■ **WHAT YOU SHOULD DO**
Return only the lines from the top of the material through the line marked by "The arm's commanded", unaltered.
RECORDED INFORMATION Block Start
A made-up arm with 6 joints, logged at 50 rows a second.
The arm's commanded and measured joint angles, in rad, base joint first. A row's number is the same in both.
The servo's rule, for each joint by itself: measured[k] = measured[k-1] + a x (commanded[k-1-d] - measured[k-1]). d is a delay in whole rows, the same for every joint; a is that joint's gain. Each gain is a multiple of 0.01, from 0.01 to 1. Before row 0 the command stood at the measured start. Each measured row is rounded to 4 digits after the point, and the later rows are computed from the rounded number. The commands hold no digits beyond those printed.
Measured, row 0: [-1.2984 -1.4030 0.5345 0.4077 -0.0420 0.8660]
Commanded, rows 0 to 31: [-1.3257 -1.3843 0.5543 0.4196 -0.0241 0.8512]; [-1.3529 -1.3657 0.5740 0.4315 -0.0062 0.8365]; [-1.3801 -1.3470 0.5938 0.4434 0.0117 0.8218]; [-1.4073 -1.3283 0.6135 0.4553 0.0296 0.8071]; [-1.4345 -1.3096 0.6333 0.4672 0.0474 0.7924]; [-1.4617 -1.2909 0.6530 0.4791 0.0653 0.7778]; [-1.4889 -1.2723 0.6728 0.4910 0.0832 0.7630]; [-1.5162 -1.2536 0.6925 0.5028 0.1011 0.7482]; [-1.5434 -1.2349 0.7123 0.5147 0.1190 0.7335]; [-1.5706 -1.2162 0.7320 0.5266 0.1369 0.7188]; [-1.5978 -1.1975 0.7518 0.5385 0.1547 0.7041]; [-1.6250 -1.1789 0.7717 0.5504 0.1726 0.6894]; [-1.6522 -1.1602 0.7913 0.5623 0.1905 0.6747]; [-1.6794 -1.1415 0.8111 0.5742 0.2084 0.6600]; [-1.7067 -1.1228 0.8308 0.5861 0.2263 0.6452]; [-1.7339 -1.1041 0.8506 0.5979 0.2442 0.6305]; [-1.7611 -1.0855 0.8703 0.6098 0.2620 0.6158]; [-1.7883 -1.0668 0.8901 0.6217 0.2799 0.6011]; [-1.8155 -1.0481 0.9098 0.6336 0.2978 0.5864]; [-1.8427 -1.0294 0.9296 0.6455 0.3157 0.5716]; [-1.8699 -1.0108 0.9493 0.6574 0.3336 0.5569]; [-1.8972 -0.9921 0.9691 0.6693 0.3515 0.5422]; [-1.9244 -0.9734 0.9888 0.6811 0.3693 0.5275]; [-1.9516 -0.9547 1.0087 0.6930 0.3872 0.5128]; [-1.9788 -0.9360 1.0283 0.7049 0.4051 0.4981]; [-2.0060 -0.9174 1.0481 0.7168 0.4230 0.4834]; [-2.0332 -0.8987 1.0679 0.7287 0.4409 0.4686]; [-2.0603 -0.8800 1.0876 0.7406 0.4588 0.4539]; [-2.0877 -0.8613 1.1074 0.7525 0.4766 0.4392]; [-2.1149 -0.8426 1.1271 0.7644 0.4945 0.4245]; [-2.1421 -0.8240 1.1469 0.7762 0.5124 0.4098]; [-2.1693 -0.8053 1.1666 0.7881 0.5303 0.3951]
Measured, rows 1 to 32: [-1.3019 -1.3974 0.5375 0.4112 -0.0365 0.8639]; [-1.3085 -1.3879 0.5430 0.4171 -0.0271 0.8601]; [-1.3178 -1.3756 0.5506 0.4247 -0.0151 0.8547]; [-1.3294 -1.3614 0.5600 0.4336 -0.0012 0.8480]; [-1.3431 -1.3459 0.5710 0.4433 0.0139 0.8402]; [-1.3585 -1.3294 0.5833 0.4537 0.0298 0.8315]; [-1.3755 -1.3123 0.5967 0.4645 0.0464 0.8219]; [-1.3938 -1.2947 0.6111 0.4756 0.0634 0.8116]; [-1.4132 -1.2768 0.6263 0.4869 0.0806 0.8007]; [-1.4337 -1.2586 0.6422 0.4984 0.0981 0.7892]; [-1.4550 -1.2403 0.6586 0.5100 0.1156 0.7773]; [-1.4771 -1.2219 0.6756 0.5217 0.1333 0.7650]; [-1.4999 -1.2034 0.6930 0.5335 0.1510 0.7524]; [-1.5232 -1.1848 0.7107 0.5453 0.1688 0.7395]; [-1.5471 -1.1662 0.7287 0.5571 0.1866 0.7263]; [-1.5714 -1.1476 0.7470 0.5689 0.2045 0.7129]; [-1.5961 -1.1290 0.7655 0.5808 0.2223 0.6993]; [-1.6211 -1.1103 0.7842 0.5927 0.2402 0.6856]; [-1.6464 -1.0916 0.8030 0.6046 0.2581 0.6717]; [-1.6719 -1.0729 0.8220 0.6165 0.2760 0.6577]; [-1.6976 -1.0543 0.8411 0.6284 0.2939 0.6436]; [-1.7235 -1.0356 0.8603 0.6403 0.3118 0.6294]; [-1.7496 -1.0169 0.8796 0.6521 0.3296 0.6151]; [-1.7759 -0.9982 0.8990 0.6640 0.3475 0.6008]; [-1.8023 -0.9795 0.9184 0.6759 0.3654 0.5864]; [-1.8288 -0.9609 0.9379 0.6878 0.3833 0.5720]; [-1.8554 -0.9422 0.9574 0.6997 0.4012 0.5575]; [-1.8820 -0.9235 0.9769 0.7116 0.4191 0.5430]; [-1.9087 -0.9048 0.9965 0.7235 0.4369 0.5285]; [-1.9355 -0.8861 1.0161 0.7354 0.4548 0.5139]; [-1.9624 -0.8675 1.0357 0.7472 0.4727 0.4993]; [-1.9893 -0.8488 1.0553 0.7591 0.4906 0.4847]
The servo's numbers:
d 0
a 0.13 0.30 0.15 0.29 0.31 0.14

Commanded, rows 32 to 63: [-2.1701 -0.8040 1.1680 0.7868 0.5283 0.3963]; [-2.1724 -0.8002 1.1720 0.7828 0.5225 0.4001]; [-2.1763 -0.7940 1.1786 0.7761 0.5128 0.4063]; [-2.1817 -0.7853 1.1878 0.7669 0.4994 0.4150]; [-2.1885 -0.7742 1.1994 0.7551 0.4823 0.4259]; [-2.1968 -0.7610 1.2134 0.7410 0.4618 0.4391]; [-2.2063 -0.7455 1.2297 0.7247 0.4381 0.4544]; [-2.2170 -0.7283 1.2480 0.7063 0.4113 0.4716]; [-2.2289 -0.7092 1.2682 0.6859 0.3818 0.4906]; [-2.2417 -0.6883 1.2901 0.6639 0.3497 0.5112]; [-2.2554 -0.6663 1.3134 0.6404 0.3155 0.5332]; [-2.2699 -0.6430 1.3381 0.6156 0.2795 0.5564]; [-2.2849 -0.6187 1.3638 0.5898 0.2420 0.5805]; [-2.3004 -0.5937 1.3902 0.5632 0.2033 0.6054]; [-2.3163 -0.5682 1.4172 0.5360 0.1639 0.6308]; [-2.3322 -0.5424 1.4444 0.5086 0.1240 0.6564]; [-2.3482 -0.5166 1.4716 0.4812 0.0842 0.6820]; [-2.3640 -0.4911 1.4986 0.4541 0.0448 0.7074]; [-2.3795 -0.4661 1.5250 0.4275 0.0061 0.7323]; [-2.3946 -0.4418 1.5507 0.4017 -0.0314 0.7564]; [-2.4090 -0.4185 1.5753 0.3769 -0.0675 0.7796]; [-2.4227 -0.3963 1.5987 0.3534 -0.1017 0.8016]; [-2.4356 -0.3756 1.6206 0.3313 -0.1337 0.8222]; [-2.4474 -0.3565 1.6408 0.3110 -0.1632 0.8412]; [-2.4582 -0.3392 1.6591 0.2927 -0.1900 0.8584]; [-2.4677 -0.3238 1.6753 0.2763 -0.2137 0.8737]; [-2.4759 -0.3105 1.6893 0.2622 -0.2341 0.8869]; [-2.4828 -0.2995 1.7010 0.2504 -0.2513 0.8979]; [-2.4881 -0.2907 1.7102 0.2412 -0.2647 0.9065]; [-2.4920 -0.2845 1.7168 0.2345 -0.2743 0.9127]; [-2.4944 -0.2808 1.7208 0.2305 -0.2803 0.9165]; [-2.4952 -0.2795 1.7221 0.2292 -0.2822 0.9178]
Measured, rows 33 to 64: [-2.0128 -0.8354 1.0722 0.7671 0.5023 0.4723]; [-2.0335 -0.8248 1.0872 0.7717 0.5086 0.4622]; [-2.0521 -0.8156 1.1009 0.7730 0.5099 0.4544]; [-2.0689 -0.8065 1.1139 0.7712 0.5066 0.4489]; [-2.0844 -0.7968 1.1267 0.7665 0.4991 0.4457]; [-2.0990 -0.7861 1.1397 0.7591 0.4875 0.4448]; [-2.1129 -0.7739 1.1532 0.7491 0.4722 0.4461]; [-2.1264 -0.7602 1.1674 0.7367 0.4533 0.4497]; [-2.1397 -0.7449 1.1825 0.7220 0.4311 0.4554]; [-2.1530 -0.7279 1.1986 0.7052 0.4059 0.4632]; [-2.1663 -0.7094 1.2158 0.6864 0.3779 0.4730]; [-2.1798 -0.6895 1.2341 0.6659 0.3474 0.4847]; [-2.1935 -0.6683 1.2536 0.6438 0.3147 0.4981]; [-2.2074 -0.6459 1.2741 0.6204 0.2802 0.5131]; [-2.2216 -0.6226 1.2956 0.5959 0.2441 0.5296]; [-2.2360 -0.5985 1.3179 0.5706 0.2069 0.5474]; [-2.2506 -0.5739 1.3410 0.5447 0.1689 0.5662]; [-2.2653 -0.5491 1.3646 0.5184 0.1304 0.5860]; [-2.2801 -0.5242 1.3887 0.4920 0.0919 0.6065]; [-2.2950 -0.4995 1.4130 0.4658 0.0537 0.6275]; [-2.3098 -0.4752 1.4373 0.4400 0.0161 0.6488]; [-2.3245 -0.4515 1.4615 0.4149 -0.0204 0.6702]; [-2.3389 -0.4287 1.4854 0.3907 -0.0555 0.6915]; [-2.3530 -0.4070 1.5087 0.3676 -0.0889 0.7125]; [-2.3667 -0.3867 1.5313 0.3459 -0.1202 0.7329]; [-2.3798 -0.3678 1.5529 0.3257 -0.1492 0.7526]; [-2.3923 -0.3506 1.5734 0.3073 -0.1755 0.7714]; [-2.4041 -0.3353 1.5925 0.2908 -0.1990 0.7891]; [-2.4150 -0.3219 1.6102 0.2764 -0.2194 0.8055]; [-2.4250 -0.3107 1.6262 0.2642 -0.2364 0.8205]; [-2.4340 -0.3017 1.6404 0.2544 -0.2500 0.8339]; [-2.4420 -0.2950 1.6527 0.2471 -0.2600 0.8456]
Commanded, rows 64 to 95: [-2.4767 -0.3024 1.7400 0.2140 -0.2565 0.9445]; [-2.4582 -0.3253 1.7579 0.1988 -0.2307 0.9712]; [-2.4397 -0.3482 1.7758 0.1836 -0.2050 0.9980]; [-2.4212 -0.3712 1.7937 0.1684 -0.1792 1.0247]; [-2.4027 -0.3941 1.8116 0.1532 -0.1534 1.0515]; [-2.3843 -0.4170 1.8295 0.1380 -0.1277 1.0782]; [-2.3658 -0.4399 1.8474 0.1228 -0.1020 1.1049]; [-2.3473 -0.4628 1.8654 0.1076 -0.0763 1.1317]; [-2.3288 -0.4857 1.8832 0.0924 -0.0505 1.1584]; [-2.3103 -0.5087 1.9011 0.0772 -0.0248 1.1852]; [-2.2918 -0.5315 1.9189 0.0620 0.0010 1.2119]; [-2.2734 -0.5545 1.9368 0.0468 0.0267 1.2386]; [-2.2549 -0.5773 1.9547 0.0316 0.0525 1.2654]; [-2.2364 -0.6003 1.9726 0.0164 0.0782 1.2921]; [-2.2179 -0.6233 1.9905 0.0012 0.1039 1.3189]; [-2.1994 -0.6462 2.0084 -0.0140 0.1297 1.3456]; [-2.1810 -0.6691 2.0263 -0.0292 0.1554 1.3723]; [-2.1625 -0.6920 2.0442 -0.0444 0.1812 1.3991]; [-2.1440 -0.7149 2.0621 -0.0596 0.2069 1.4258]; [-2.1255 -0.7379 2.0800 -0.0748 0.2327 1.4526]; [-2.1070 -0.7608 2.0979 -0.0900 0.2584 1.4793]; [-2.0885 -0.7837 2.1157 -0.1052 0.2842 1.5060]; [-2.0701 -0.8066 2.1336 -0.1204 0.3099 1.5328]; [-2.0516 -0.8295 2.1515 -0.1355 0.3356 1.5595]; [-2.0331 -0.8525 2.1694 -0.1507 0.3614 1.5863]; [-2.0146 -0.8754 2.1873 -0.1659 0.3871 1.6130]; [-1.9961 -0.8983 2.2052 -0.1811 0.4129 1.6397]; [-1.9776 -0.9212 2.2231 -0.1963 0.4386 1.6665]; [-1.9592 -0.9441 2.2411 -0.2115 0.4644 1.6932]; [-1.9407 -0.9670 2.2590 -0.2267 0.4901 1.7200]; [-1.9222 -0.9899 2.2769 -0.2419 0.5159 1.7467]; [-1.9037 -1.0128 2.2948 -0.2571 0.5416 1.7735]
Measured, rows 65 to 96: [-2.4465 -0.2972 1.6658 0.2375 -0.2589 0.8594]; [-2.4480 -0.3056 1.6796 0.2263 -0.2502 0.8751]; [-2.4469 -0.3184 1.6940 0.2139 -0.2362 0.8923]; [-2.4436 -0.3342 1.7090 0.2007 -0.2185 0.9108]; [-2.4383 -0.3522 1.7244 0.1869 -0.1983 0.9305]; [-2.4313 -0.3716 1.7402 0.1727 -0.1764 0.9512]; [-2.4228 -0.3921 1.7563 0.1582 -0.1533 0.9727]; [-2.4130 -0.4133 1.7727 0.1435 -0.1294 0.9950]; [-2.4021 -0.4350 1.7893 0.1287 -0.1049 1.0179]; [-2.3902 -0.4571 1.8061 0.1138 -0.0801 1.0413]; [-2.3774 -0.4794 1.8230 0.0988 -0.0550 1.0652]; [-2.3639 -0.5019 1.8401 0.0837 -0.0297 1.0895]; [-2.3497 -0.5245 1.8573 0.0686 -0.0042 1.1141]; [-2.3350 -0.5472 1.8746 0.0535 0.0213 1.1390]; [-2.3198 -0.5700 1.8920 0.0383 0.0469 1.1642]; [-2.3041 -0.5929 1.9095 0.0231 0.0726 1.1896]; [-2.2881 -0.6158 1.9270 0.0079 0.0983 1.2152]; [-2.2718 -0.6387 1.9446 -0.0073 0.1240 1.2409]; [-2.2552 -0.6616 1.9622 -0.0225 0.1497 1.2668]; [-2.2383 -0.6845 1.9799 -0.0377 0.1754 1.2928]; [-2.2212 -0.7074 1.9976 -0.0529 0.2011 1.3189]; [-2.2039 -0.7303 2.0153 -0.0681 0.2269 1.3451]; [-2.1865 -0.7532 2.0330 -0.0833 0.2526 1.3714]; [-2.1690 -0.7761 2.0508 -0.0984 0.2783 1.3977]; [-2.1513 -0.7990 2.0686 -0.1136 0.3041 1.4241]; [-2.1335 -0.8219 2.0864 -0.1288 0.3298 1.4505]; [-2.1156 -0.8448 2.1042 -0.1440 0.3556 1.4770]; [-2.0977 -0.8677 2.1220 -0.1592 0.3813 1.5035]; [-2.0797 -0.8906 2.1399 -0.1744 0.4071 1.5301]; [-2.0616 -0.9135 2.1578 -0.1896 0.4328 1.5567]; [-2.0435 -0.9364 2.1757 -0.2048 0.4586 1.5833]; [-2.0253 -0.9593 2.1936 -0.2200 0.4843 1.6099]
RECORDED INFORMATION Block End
■ **SOLUTION TO THIS PROBLEM**
A made-up arm with 6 joints, logged at 50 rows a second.
The arm's commanded and measured joint angles, in rad, base joint first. A row's number is the same in both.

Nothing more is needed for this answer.